Although he was initially labelled a Fauve (wild beast), by the 1920s he was being hailed as an
upholder of the classical tradition in French painting. His mastery of the expressive language of
colour and drawing, displayed in a body of work spanning over a half-century, won him
recognition as a leading figure in modern art.

Woman with a Hat (La femme au chapeau) is a painting by Henri Matisse. An oil on canvas, it
depicts Matisse's wife, Amelie. It was painted in 1905 and exhibited at the Salon
d'Automne during the fall of the same year, along with works by André Derain, Maurice de
Vlaminck and several other artists known as "Fauves".
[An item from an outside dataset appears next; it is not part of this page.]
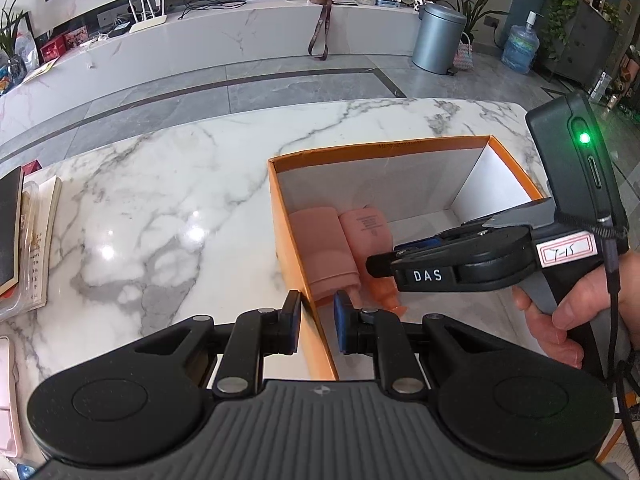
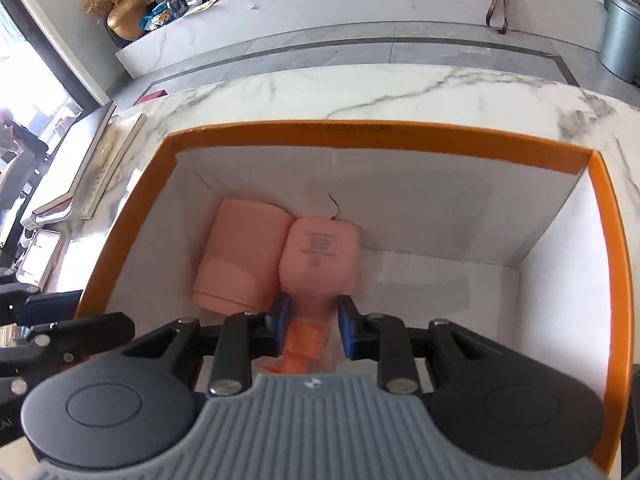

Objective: Organize rigid objects
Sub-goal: 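Withdraw both tools from the box back toward the remaining objects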

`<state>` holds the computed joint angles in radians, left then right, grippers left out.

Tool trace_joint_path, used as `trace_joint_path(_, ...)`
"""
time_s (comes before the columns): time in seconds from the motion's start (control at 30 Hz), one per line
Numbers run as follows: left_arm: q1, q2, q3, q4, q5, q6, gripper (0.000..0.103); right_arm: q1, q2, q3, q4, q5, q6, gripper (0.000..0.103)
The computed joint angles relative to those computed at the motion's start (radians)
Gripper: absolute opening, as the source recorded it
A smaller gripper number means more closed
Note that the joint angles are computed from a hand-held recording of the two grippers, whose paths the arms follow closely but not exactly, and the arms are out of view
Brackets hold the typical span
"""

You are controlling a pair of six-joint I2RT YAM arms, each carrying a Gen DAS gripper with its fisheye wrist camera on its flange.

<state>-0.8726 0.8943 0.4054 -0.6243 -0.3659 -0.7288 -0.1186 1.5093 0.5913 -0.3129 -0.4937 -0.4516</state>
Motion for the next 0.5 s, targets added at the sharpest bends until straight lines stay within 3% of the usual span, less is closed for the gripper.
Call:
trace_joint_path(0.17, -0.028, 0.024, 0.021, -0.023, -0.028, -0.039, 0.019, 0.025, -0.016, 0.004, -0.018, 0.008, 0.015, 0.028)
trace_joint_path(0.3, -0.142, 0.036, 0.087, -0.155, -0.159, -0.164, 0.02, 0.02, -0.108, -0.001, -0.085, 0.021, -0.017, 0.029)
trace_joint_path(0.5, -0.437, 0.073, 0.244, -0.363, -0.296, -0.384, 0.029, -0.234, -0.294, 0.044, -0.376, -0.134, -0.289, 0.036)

Critic Louis Vauxcelles, in comparing the paintings of Matisse and his associates with
a Renaissance-type sculpture that shared the room with them, used with the phrase
"Donatello chez les fauves..."(Donatello among the wild beasts). His comment was printed on 17
October 1905 in Gil Blas, a daily newspaper, and passed into popular usage. Woman with a
Hat was at the center of the controversy that led to the term Fauvism. It was also a painting that
marked a stylistic shift in the work of Matisse from the Divisionist brushstrokes of his earlier
work to a more expressive style. Its loose brushwork and "unfinished" quality shocking viewers
as much as its vivid, non-naturalistic colors.